Segment Open
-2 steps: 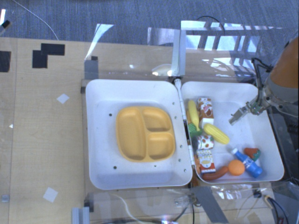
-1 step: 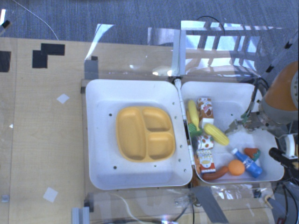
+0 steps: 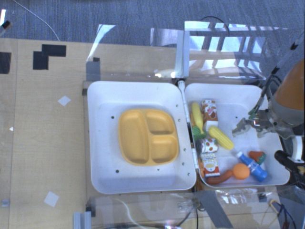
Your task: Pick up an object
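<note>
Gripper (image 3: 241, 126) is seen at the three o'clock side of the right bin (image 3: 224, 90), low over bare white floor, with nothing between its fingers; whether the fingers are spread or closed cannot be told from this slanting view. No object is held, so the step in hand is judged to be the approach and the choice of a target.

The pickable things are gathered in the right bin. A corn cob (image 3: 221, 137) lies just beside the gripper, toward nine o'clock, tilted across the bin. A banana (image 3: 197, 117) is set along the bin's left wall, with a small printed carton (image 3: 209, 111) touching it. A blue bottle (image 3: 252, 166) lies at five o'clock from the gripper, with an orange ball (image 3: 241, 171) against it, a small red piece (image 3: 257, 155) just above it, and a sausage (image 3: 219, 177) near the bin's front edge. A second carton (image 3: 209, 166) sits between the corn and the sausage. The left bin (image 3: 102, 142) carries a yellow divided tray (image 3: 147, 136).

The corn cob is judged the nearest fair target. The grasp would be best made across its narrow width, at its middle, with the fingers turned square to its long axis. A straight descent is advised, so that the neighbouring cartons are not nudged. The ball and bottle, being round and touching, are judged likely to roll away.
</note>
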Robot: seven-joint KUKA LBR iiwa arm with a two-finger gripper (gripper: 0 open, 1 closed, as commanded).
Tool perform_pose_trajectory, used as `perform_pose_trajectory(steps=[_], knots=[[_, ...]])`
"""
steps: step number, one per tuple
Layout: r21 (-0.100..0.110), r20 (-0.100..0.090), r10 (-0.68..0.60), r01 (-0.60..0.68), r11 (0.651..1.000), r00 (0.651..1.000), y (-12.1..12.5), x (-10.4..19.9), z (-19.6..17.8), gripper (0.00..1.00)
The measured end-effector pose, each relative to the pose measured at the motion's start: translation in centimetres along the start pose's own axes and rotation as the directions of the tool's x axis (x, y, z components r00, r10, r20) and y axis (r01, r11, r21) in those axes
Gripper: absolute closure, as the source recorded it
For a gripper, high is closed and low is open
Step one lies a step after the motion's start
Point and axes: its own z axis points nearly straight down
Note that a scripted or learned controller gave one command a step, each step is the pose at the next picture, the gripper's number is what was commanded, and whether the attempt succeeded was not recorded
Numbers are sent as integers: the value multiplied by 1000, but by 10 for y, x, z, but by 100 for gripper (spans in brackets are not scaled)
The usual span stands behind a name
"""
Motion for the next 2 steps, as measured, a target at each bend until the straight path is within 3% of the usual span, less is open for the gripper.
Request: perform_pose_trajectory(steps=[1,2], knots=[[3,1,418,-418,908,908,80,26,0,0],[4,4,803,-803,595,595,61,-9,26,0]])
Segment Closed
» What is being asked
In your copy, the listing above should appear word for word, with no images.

» Answer to this task
-2 steps: 
-1 step: 
+0 steps: 
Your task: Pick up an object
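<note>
Gripper (image 3: 241, 126) is seen at the three o'clock side of the right bin (image 3: 224, 90), low over bare white floor, with nothing between its fingers; whether the fingers are spread or closed cannot be told from this slanting view. No object is held, so the step in hand is judged to be the approach and the choice of a target.

The pickable things are gathered in the right bin. A corn cob (image 3: 221, 137) lies just beside the gripper, toward nine o'clock, tilted across the bin. A banana (image 3: 197, 117) is set along the bin's left wall, with a small printed carton (image 3: 209, 111) touching it. A blue bottle (image 3: 252, 166) lies at five o'clock from the gripper, with an orange ball (image 3: 241, 171) against it, a small red piece (image 3: 257, 155) just above it, and a sausage (image 3: 219, 177) near the bin's front edge. A second carton (image 3: 209, 166) sits between the corn and the sausage. The left bin (image 3: 102, 142) carries a yellow divided tray (image 3: 147, 136).

The corn cob is judged the nearest fair target. The grasp would be best made across its narrow width, at its middle, with the fingers turned square to its long axis. A straight descent is advised, so that the neighbouring cartons are not nudged. The ball and bottle, being round and touching, are judged likely to roll away.
</note>
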Robot: seven-joint KUKA LBR iiwa arm with a two-finger gripper (gripper: 0 open, 1 closed, as commanded).
Tool perform_pose_trajectory, used as `perform_pose_trajectory(steps=[_], knots=[[_, ...]])`
"""
steps: step number, one per tuple
Layout: r21 (-0.100..0.110), r20 (-0.100..0.090), r10 (-0.68..0.60), r01 (-0.60..0.68), r11 (0.651..1.000), r00 (0.651..1.000), y (-12.1..12.5), x (-10.4..19.9), z (-19.6..17.8), gripper (0.00..1.00)
The measured end-effector pose, each relative to the pose measured at the motion's start: translation in centimetres along the start pose's own axes and rotation as the directions of the tool's x axis (x, y, z components r00, r10, r20) and y axis (r01, r11, r21) in those axes
Gripper: absolute closure, as the source recorded it
For a gripper, high is closed and low is open
Step one lies a step after the motion's start
Point and axes: its own z axis points nearly straight down
Note that a scripted or learned controller gave one command a step, each step is the pose at the next picture, the gripper's number is what was commanded, and whether the attempt succeeded was not recorded
Numbers are sent as integers: the value multiplied by 1000, but by 10 for y, x, z, but by 100 for gripper (spans in brackets are not scaled)
The usual span stands behind a name
"""
Motion for the next 2 steps, as measured, a target at each bend until the straight path is within 3% of the usual span, less is open for the gripper.
Request: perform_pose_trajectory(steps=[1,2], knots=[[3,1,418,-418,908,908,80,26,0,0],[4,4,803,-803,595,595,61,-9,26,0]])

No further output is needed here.